Before I went home for Christmas last year, I had two firm ideas about Below based on, admittedly, only about ten hours of playing it. The first idea was that the game was a bit of a well-intentioned botch. The second was that, combat and exploration aside, what Below was really concerned with was fostering the slow realisation in its players that game design itself is probably one big roguelike.

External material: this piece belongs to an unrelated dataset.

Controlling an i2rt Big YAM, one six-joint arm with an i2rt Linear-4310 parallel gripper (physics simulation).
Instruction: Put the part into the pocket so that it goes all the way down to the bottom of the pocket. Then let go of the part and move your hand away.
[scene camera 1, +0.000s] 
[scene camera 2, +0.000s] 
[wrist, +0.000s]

My argument for this second point went something like this. Roguelikes – and roguelites, if you’re willing to allow the term – are so good at creating stories because you have to commit. To play is to make decisions in a roguelike, and in a roguelike you have to live by those decisions to the very end. Below is definitely a roguelike (or maybe a roguelite, if you’re willing to allow the term). Anyway, it’s a dungeon-crawler: you wash up on an island, you mooch about in the beautiful pixel drizzle for a bit and then you discover a mountain with a very tall slot in it. It’s a negative-space Monolith, beckoning to you from some kind of elongated version of 2001 (a negative-space odyssey).
In you go, and sure enough there are themed levels of dungeon to explore as you go down, down, down, navigating procedural rooms and their increasingly tricksy beasties as you grapple with shield-heavy combat and typical survival stuff that sees you expiring, over time, through hunger, thirst and the cold unless you salvage the things you need to see this triple-threat off for the time being.